Comments/suggestions:
- Looking at it now, I realize that it might have been useful to add the value of the
combiner
to the output. I don't want to worry about copy-paste errors at this point, so I'll let you decide how you want your results to be displayed.
- This currently assumes that hF1 takes its arguments in the order of the
fns
. If you want to play with that, then you'd want to wrap hF1 like we did for fA1 et al.
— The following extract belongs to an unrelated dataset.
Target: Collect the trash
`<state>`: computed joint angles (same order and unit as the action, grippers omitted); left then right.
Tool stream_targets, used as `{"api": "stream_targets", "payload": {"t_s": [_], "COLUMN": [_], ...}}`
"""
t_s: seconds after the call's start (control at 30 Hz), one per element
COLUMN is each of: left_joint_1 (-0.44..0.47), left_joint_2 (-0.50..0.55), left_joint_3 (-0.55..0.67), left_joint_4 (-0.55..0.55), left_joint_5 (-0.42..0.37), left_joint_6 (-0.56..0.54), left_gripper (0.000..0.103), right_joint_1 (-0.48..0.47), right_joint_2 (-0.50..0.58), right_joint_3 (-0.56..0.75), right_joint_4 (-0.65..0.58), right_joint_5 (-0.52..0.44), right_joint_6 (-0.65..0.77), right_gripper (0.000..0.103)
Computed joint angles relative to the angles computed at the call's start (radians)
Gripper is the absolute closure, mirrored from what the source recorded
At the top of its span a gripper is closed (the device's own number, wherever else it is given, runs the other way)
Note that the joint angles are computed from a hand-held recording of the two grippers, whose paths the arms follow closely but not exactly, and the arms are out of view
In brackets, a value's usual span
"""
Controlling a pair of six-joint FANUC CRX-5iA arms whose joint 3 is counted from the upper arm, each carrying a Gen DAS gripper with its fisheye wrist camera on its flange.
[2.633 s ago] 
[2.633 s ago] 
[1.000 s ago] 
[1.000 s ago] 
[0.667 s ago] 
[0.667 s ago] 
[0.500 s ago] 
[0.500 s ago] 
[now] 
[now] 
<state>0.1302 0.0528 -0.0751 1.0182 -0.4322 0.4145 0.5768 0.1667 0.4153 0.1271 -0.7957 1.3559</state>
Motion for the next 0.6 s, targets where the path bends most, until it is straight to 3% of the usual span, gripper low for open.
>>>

- Obviously, you need to provide as many argument range specs as you'll need for the
fns
. And you'll need to provide as many fns
as you'll need for the combiner
.
- You could work the final selection into
SpecialFunction
, but I thought it was easier to demonstrate without that step, so that's an exercise I leave to you.
- This could all be simplified if there were known constraints on your functions. Given that you wanted a general solution that works for any arbitrary set of functions, you'll need something at about this level of complexity.